# Did Kies kill my vibrant?



## miharkula

I reverted to stock rom via odin so that I could use kies to get the official update. It said the update was successfull but my phone never rebooted and its showing no signs of life. It wont turn on at all. Any idea how to fix it other than calling Samsung?


----------



## roman

Possibly. You could try to remove the sim/sdcard/battery and leave it out for 5m or so. Then try to get back into DL mode with ONLY the battery


----------



## miharkula

roman said:


> Possibly. You could try to remove the sim/sdcard/battery and leave it out for 5m or so. Then try to get back into DL mode with ONLY the battery


sim and sdcard where out the whole time.


----------



## roman

Sounds like it's dead =[


----------



## Zach

Yea, sounds like your outta luck =(

Main reason i never use kies.


----------



## Renardk764

You might try the jig. team whiskey forum have a detailed description

Sent from my GT-I9000 using Tapatalk


----------



## miharkula

I tried a jig. Didn't work. I took it into a T-Mobile store and they checked it out and ordered a replacement via warranty. Was shipped today and should be here Tuesday.


----------



## miharkula

Zach said:


> Yea, sounds like your outta luck =(
> 
> Main reason i never use kies.


I was using kies so I could get the "official" update.


----------



## Annex

I never use KIES, I removed that as soon as possible


----------



## SkOrPn

Kies should be avoided at all costs, unless you do want to permanently lock your phone (pun intended). lol


----------



## Obzen

"miharkula said:


> I reverted to stock rom via odin so that I could use kies to get the official update. It said the update was successfull but my phone never rebooted and its showing no signs of life. It wont turn on at all. Any idea how to fix it other than calling Samsung?


Oh man, you are out of luck I'm afraid. I did the exact same thing about 3 months back.
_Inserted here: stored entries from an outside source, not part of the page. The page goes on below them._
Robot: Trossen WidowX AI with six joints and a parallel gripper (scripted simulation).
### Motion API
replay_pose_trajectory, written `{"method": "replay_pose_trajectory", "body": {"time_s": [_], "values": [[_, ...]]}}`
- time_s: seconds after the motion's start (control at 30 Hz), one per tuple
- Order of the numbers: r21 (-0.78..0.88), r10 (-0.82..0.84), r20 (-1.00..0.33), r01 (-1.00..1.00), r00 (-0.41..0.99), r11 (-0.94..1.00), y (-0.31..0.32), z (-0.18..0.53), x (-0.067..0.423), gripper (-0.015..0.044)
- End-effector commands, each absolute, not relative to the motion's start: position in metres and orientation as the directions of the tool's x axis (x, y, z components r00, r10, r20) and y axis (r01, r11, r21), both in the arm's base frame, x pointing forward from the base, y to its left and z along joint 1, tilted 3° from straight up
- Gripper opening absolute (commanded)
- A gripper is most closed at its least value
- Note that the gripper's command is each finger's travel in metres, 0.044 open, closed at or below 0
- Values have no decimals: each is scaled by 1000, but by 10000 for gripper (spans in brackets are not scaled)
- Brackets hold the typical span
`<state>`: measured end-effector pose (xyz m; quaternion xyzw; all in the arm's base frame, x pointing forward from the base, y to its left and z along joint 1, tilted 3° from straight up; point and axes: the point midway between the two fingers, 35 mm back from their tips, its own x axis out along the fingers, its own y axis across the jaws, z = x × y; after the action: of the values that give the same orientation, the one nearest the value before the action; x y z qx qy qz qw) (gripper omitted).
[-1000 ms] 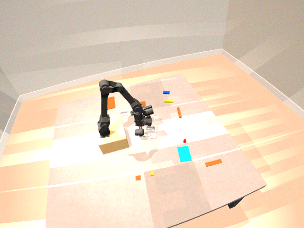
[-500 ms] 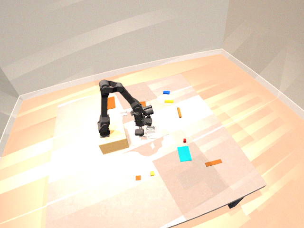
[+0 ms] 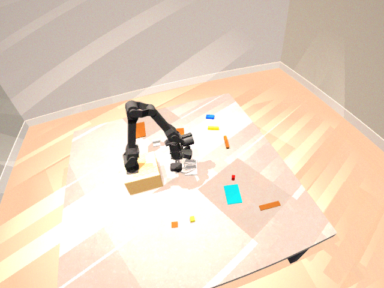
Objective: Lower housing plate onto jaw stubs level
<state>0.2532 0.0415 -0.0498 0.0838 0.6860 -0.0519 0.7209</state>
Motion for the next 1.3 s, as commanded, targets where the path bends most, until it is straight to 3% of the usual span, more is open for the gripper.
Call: {"method": "replay_pose_trajectory", "body": {"time_s": [0.0, 1.27], "values": [[51, 42, -998, 193, 50, 980, 42, -53, 253, 351], [51, 42, -998, 193, 49, 980, 41, -53, 252, 351]]}}
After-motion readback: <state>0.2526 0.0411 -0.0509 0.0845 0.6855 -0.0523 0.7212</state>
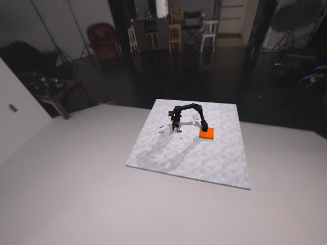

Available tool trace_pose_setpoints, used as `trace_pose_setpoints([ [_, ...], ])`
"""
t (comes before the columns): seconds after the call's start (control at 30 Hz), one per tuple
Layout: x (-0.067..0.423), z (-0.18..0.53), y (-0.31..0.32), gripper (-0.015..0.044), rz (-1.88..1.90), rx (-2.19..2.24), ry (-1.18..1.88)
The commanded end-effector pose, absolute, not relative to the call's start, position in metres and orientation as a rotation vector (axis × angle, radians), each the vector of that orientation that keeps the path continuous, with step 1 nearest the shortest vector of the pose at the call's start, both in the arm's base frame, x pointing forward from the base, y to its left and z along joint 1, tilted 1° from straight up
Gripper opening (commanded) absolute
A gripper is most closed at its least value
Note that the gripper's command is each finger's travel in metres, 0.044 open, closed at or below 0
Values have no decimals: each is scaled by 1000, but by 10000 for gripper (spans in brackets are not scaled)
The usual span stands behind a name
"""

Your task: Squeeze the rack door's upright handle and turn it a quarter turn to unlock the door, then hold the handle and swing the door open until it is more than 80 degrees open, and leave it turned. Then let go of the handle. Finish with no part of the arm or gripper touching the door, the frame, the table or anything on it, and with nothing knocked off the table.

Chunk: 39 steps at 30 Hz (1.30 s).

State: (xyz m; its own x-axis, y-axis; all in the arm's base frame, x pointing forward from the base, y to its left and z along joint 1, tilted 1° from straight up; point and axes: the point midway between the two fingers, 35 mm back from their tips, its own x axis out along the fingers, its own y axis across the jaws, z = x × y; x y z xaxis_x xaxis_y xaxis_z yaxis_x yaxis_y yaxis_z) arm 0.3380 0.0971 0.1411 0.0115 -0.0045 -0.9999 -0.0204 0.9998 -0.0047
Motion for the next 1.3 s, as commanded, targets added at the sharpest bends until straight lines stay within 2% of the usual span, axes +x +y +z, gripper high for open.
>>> trace_pose_setpoints([
  [0.0, 338, 141, 97, 17, 17, -23, 1559],
  [0.13, 338, 141, 97, 17, 74, -81, 1558],
  [0.63, 338, 141, 97, 17, 647, -660, 1461],
  [1.27, 338, 141, 97, 17, 1347, -1366, 1102],
])
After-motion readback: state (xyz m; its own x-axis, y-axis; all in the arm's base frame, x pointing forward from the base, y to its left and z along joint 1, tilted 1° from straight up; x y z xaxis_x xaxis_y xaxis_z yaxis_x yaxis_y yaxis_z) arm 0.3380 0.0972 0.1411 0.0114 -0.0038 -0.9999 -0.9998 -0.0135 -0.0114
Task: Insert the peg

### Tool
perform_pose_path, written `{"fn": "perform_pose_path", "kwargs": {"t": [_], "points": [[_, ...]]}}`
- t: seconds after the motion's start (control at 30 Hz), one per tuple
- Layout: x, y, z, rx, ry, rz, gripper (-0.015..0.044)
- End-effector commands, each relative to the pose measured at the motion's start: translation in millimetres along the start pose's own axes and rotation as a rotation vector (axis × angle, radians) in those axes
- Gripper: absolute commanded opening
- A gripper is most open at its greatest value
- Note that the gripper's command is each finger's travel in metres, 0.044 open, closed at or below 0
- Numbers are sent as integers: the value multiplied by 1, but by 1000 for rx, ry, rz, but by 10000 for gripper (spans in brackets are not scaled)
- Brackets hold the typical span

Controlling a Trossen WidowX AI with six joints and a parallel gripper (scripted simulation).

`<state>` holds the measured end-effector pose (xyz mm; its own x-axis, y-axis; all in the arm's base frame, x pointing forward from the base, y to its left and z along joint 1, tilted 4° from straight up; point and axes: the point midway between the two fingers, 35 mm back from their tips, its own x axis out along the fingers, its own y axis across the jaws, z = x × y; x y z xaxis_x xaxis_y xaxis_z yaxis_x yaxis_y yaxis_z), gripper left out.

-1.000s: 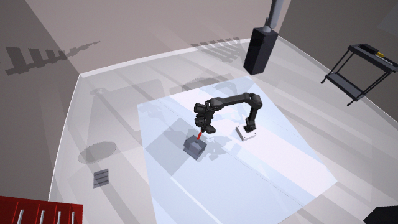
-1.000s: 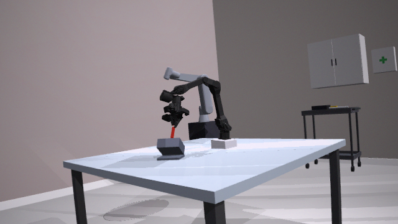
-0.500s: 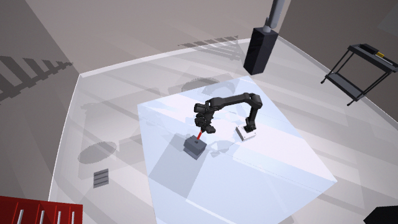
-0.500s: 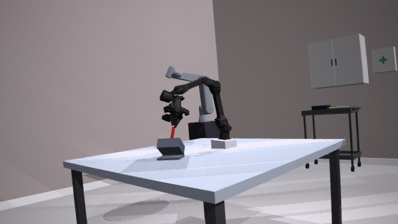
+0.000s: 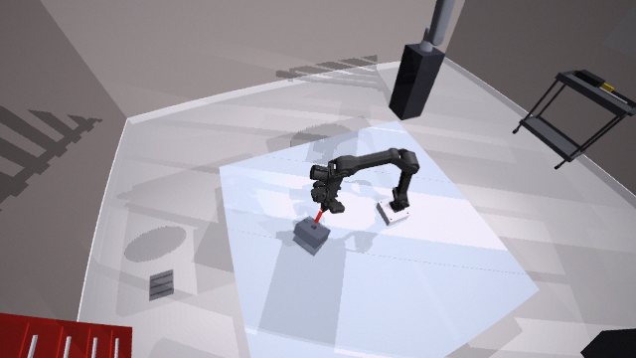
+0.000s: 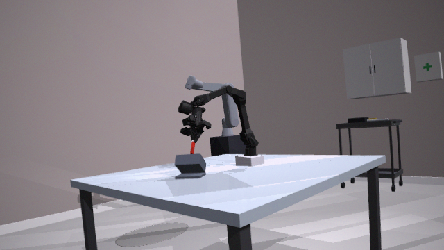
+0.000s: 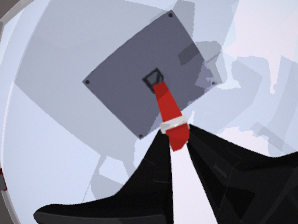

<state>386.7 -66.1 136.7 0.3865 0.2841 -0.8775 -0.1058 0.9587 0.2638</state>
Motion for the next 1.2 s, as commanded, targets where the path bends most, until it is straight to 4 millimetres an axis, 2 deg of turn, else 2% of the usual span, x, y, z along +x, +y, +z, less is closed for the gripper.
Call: {"fn": "perform_pose_path", "kwargs": {"t": [0.0,0.77,1.17], "points": [[-1,1,0,4,-3,3,0],[-1,0,0,4,-3,3,0],[13,-2,1,-349,-19,31,0]]}}
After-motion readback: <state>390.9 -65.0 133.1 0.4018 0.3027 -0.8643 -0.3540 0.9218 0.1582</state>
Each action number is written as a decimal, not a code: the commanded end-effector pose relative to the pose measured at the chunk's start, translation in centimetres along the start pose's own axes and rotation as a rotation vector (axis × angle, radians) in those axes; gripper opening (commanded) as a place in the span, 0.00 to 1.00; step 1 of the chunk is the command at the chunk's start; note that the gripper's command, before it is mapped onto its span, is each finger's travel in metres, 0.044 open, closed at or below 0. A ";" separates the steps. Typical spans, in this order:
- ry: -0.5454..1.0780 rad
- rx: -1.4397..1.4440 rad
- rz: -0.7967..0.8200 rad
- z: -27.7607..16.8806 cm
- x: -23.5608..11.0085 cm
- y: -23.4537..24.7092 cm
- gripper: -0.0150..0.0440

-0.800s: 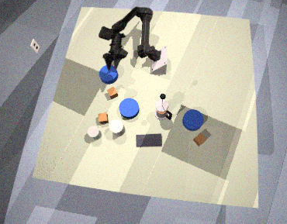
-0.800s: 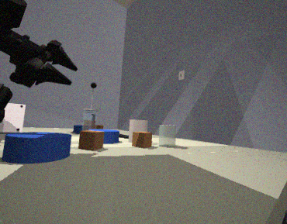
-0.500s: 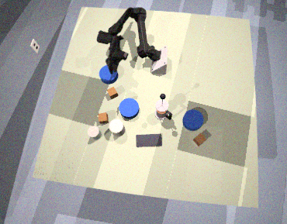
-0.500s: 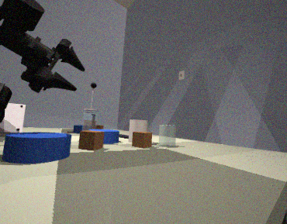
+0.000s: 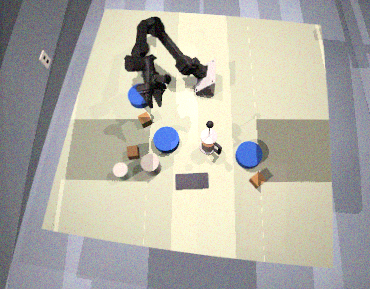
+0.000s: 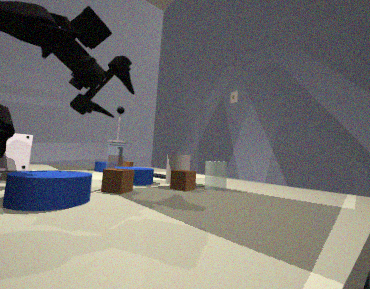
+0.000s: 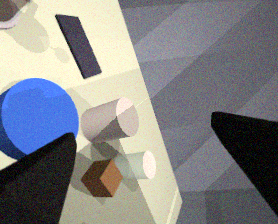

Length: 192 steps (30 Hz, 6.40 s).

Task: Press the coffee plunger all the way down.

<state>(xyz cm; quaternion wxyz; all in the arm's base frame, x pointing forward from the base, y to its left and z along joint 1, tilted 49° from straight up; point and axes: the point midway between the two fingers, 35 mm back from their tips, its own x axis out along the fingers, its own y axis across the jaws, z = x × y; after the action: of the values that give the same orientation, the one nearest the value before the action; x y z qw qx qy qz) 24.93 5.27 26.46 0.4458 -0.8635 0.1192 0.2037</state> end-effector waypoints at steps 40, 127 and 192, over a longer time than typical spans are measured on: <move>0.134 1.307 -0.078 23.3 6.5 -4.2 1.00; 0.135 1.310 -0.076 21.4 13.8 0.5 0.46; 0.133 1.307 -0.086 20.0 17.4 4.4 0.46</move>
<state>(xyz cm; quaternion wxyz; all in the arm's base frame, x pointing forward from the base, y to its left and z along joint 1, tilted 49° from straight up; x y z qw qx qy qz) 33.70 19.53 5.56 0.8849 -0.4200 0.1994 0.0271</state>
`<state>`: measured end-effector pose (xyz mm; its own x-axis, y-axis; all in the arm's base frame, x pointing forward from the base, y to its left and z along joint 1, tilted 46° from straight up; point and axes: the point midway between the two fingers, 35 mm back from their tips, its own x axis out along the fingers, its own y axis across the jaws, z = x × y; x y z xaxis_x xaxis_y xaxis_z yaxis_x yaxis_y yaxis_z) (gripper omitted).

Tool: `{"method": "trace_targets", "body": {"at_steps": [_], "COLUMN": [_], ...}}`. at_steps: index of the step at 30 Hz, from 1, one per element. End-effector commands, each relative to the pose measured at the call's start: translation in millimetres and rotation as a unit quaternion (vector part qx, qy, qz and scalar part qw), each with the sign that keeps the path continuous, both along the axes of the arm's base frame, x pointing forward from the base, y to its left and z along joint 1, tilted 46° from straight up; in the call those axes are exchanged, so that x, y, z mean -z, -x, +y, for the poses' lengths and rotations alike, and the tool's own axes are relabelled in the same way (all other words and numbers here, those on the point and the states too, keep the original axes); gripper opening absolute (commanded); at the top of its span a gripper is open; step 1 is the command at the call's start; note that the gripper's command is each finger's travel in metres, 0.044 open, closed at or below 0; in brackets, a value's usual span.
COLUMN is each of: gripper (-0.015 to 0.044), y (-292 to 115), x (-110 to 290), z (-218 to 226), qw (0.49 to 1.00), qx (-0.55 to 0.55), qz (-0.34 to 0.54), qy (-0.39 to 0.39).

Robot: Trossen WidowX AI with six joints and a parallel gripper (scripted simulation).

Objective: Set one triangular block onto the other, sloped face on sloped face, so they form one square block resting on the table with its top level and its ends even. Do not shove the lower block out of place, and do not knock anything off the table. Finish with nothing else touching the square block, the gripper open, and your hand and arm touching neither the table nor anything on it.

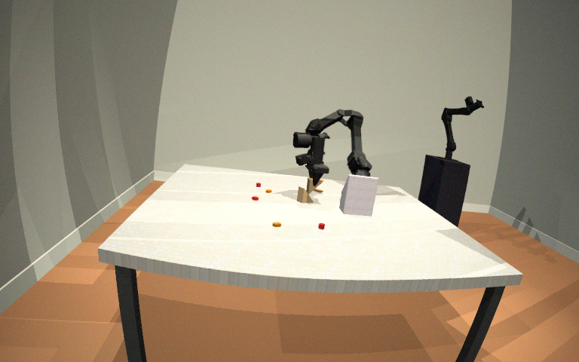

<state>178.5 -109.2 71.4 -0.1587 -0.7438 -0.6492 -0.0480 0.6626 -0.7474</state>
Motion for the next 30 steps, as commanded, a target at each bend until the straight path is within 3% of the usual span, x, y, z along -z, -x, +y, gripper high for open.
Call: {"method": "trace_targets", "body": {"at_steps": [1, 15, 30], "gripper": [0.0, 0.0, 0.0], "y": [-0.2, -0.9, -1.6], "x": [1.1, 2.6, 4.2], "z": [-0.1, -1.6, -3.3], "qw": [0.997, 0.949, 0.836], "qx": [0.049, 0.204, 0.359], "qz": [-0.058, -0.235, -0.408], "qy": [0.008, 0.04, 0.071]}}
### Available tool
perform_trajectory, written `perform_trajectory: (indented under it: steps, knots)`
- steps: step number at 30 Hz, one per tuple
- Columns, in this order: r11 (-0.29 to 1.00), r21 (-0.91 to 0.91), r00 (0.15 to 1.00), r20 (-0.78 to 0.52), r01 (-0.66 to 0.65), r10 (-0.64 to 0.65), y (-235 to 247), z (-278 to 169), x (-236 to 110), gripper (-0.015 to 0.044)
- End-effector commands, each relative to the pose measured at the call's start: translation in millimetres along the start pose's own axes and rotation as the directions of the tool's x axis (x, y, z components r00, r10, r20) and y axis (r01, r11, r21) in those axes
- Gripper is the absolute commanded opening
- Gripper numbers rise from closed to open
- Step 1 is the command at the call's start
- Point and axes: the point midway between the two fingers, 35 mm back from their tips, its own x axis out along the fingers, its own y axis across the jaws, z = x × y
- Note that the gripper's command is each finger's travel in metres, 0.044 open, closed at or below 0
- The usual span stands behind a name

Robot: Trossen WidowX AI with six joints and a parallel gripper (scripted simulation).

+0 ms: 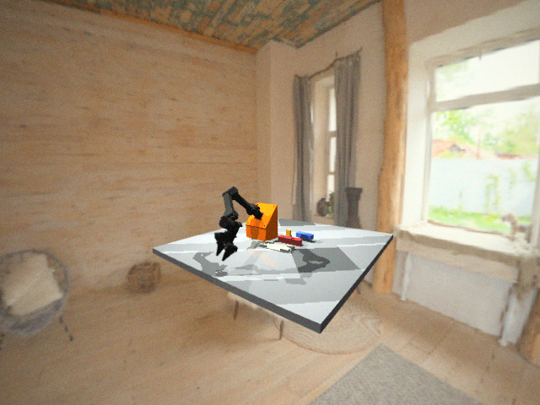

The good news is that if you bring it in, they will exchange it for a new one, the bad news is that it still sucks.


----------



## SkOrPn

I assume this phone was debricked or replaced via rma a long time ago, but one option to try is Heimdall OneClick UnBrick. It can debrick a phone even without using a JIG as a friend of mine proved to me. Ubuntu is a free download and can be run from a flash drive, so its something to try I think.


----------



## Zemnexx

Well GREAT! I am using the Kies drivers right now and flashing my Vibrant back to stock as we speak, what am I gonna do! And it seems to be hanging at factory.fs.rfs. Oh boy.

If they cause bricks, then why was I linked to those drivers, you should definitely remove that or change it.

EDIT: Tried to restart the phone after it was still hung there after a very long time, and now its completely dead...great.


----------



## SkOrPn

Zemnexx said:


> Well GREAT! I am using the Kies drivers right now and flashing my Vibrant back to stock as we speak, what am I gonna do! And it seems to be hanging at factory.fs.rfs. Oh boy.
> 
> If they cause bricks, then why was I linked to those drivers, you should definitely remove that or change it.
> 
> EDIT: Tried to restart the phone after it was still hung there after a very long time, and now its completely dead...great.


What are you talking about and who are you talking to??? This person already fixed or replaced his phone a long time ago and the Samsung drivers do not cause bricks, the Kies end-user software does, which is a well known fact. The OP did not provide any drivers that I can see so why should he change links that do not even exist in the first place? Your post is very strange and needs further clarification of what you are talking about, because after reading the thread again your comment makes ZERO sense.


----------



## Zemnexx

SkOrPn said:


> What are you talking about and who are you talking to??? This person already fixed or replaced his phone a long time ago and the Samsung drivers do not cause bricks, the Kies end-user software does, which is a well known fact. The OP did not provide any drivers that I can see so why should he change links that do not even exist in the first place? Your post is very strange and needs further clarification of what you are talking about, because after reading the thread again your comment makes ZERO sense.


Yeah, I misunderstood the OP and what he was referring to, I thought he was referring to the Kies drivers you download to your computer to communicate with the device. I meant that I was linked to those drivers while going through the sticky thread guide. I thought he meant that the drivers he installed to his computers is what caused the brick. So yes, you were correct, my post made zero sense.


----------



## SkOrPn

Zemnexx said:


> Yeah, I misunderstood the OP and what he was referring to, I thought he was referring to the Kies drivers you download to your computer to communicate with the device. I meant that I was linked to those drivers while going through the sticky thread guide. I thought he meant that the drivers he installed to his computers is what caused the brick. So yes, you were correct, my post made zero sense.


Ok, good enough then. Who really knows what causes bricks anyway? Momentary lapse in computer-phone concentration perhaps? LOL... I have seen many many many phones get bricked by Kies, so I have never once even tempted myself to use it.


----------